» Work to be completed
Take the line containing "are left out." as the first and the last line of the records below as the end, and please set down only what lies between them exactly, both ends included.

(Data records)
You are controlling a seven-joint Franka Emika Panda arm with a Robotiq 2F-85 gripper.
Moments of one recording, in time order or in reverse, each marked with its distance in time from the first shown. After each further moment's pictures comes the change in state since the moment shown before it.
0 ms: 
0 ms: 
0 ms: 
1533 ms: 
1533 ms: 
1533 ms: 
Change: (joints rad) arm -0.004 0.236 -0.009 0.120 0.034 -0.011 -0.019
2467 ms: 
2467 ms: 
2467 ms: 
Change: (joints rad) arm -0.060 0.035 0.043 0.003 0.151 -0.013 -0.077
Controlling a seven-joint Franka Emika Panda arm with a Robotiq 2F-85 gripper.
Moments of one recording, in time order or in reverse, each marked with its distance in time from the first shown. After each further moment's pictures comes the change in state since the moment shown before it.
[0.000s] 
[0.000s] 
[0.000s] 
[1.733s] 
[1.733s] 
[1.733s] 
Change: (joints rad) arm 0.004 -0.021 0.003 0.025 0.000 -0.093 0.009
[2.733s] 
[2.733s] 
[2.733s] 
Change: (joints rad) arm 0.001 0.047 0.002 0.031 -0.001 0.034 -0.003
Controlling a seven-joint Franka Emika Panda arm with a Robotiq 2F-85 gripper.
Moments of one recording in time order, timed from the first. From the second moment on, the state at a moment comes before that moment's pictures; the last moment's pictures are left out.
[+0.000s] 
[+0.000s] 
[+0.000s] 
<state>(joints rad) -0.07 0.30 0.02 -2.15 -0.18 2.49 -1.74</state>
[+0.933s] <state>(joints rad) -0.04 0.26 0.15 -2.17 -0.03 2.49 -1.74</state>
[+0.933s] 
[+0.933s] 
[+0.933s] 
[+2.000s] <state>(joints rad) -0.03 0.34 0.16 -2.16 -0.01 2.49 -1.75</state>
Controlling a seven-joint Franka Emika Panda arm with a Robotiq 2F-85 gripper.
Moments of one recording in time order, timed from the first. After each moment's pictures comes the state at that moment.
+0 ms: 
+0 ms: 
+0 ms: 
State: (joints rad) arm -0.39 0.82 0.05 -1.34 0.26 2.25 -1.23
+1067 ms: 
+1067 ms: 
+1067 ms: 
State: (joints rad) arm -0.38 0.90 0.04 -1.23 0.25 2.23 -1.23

» Answer section
Moments of one recording in time order, timed from the first. From the second moment on, the state at a moment comes before that moment's pictures; the last moment's pictures are left out.
[+0.000s] 
[+0.000s] 
[+0.000s] 
<state>(joints rad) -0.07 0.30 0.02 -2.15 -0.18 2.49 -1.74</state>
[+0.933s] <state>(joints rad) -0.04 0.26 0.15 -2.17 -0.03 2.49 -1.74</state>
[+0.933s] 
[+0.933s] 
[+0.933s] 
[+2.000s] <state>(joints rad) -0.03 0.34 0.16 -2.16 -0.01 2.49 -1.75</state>
Controlling a seven-joint Franka Emika Panda arm with a Robotiq 2F-85 gripper.
Moments of one recording in time order, timed from the first. After each moment's pictures comes the state at that moment.
+0 ms: 
+0 ms: 
+0 ms: 
State: (joints rad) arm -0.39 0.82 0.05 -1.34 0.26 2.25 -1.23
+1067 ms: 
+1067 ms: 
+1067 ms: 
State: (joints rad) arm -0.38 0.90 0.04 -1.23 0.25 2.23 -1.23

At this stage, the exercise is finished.